▶ **TASK REQUIREMENTS**:
Find the lines in the material below that include the word "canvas", count them, and give that count alone.

▶ **ENTRIES PROVIDED**:
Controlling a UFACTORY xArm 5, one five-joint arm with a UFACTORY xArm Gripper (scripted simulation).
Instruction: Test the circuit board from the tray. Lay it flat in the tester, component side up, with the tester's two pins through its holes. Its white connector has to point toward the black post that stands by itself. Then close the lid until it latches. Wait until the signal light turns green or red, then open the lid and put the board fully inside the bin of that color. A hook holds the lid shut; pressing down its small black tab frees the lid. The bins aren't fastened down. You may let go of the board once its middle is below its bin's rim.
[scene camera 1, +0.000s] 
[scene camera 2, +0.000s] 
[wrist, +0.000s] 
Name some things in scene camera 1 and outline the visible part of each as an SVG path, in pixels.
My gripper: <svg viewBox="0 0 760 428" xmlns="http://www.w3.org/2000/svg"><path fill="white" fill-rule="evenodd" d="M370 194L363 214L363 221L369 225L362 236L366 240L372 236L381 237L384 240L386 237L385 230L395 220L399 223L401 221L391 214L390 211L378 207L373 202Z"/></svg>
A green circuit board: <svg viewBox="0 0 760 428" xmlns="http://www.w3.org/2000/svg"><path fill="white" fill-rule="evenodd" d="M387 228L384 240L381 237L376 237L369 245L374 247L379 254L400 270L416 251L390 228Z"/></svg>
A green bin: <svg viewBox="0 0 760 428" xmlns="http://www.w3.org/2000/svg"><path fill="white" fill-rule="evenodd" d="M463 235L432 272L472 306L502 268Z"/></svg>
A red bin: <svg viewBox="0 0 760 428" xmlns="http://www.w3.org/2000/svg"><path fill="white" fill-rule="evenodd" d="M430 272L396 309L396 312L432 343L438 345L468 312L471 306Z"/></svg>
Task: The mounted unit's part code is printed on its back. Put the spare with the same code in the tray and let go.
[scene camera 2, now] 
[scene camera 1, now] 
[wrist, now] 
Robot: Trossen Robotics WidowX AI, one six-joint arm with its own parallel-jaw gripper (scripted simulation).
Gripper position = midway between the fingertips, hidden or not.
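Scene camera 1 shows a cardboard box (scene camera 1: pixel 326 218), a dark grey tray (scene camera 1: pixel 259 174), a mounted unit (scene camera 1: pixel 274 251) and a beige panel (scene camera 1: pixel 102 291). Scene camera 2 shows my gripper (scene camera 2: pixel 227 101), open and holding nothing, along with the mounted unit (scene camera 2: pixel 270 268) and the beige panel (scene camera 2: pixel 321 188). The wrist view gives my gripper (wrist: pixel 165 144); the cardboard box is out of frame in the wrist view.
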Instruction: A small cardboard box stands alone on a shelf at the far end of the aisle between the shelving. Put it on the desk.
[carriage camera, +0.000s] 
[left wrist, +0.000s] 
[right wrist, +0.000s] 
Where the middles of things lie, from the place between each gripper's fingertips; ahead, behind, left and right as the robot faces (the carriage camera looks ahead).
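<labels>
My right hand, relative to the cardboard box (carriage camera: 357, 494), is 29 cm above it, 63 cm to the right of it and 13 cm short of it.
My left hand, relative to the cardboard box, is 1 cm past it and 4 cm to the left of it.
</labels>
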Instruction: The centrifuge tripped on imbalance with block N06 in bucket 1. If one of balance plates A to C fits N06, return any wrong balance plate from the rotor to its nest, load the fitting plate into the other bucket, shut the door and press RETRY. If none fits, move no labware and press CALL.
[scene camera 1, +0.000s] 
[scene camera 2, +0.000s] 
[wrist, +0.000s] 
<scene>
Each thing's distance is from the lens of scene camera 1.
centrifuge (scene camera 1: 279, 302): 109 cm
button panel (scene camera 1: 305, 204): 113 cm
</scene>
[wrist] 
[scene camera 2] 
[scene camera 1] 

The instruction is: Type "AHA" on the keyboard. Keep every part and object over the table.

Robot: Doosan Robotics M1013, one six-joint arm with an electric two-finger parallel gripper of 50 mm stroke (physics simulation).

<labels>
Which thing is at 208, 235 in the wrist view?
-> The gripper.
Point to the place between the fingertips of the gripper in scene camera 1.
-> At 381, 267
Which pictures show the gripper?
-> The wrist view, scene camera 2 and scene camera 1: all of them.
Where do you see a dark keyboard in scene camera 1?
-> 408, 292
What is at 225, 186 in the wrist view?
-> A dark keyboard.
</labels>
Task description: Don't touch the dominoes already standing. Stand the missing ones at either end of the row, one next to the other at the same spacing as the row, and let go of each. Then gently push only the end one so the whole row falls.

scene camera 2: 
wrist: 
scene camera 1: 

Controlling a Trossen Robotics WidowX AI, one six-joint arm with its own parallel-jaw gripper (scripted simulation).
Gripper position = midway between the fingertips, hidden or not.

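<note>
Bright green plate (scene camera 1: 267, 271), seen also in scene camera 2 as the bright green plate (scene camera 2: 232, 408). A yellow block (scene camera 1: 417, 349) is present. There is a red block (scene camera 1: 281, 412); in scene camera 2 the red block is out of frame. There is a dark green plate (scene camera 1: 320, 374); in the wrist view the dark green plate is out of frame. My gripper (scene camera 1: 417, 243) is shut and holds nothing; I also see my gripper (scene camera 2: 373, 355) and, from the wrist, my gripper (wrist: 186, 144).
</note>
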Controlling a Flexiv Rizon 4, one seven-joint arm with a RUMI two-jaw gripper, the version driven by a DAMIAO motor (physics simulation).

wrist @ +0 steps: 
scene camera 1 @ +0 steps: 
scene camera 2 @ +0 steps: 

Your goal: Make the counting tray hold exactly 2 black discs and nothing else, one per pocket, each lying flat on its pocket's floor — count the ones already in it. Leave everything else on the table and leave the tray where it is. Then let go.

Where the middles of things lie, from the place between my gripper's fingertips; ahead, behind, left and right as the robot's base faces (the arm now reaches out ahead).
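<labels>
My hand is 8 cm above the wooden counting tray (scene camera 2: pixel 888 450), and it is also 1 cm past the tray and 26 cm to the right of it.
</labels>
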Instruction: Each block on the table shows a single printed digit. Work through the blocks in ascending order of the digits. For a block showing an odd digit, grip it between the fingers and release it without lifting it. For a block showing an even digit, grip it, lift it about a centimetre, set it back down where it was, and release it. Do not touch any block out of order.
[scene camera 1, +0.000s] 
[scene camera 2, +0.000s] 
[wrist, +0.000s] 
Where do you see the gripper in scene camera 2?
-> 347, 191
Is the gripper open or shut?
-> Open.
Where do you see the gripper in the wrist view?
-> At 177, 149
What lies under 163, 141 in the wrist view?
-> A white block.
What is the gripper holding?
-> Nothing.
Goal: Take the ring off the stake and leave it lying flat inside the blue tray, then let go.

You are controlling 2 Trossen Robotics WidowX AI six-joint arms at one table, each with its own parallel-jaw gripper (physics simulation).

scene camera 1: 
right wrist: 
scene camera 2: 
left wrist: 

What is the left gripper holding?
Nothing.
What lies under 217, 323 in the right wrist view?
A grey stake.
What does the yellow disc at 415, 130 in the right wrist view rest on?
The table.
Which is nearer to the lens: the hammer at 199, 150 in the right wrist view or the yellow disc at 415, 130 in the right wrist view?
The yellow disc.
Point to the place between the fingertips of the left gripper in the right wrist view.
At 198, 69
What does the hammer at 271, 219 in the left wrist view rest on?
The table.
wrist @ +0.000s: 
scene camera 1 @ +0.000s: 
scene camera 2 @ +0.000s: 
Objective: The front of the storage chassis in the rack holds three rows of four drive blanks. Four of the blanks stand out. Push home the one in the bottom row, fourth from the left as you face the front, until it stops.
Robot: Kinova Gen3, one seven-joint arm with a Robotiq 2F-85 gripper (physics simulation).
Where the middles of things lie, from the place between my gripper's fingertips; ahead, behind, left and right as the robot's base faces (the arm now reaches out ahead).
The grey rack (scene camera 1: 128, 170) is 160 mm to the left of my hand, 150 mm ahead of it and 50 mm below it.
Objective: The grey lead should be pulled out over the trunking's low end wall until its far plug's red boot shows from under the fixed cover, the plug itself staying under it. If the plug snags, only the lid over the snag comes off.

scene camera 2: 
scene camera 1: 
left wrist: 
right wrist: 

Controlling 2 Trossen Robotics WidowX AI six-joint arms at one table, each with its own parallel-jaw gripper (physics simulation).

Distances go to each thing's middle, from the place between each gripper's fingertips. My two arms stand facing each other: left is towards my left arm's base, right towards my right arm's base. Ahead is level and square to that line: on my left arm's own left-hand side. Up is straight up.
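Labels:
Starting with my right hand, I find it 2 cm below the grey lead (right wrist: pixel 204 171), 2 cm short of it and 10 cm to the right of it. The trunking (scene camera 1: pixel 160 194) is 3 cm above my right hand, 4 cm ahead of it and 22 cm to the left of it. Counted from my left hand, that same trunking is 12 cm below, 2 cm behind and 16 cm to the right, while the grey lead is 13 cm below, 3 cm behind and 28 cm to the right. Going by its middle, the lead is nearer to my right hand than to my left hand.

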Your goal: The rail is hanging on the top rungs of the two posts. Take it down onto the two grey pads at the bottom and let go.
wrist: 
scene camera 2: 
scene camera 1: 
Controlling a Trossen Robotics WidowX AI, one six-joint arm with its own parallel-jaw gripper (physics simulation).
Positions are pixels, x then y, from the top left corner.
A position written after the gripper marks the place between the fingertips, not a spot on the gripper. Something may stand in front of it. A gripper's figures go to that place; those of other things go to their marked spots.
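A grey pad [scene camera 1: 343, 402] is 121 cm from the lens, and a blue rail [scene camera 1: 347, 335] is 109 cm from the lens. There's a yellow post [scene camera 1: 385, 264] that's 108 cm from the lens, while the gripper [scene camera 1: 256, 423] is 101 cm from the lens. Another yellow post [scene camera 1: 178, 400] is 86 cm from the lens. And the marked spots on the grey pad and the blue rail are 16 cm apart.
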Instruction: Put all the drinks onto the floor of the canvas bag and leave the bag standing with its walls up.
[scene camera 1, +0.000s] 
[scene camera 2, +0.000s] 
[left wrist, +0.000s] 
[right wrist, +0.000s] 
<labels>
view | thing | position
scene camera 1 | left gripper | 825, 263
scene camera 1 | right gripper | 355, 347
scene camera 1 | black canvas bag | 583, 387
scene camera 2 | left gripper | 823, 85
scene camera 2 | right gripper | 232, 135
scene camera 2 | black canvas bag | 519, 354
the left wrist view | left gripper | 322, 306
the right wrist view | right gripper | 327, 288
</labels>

▶ **TASK RESULT**:
3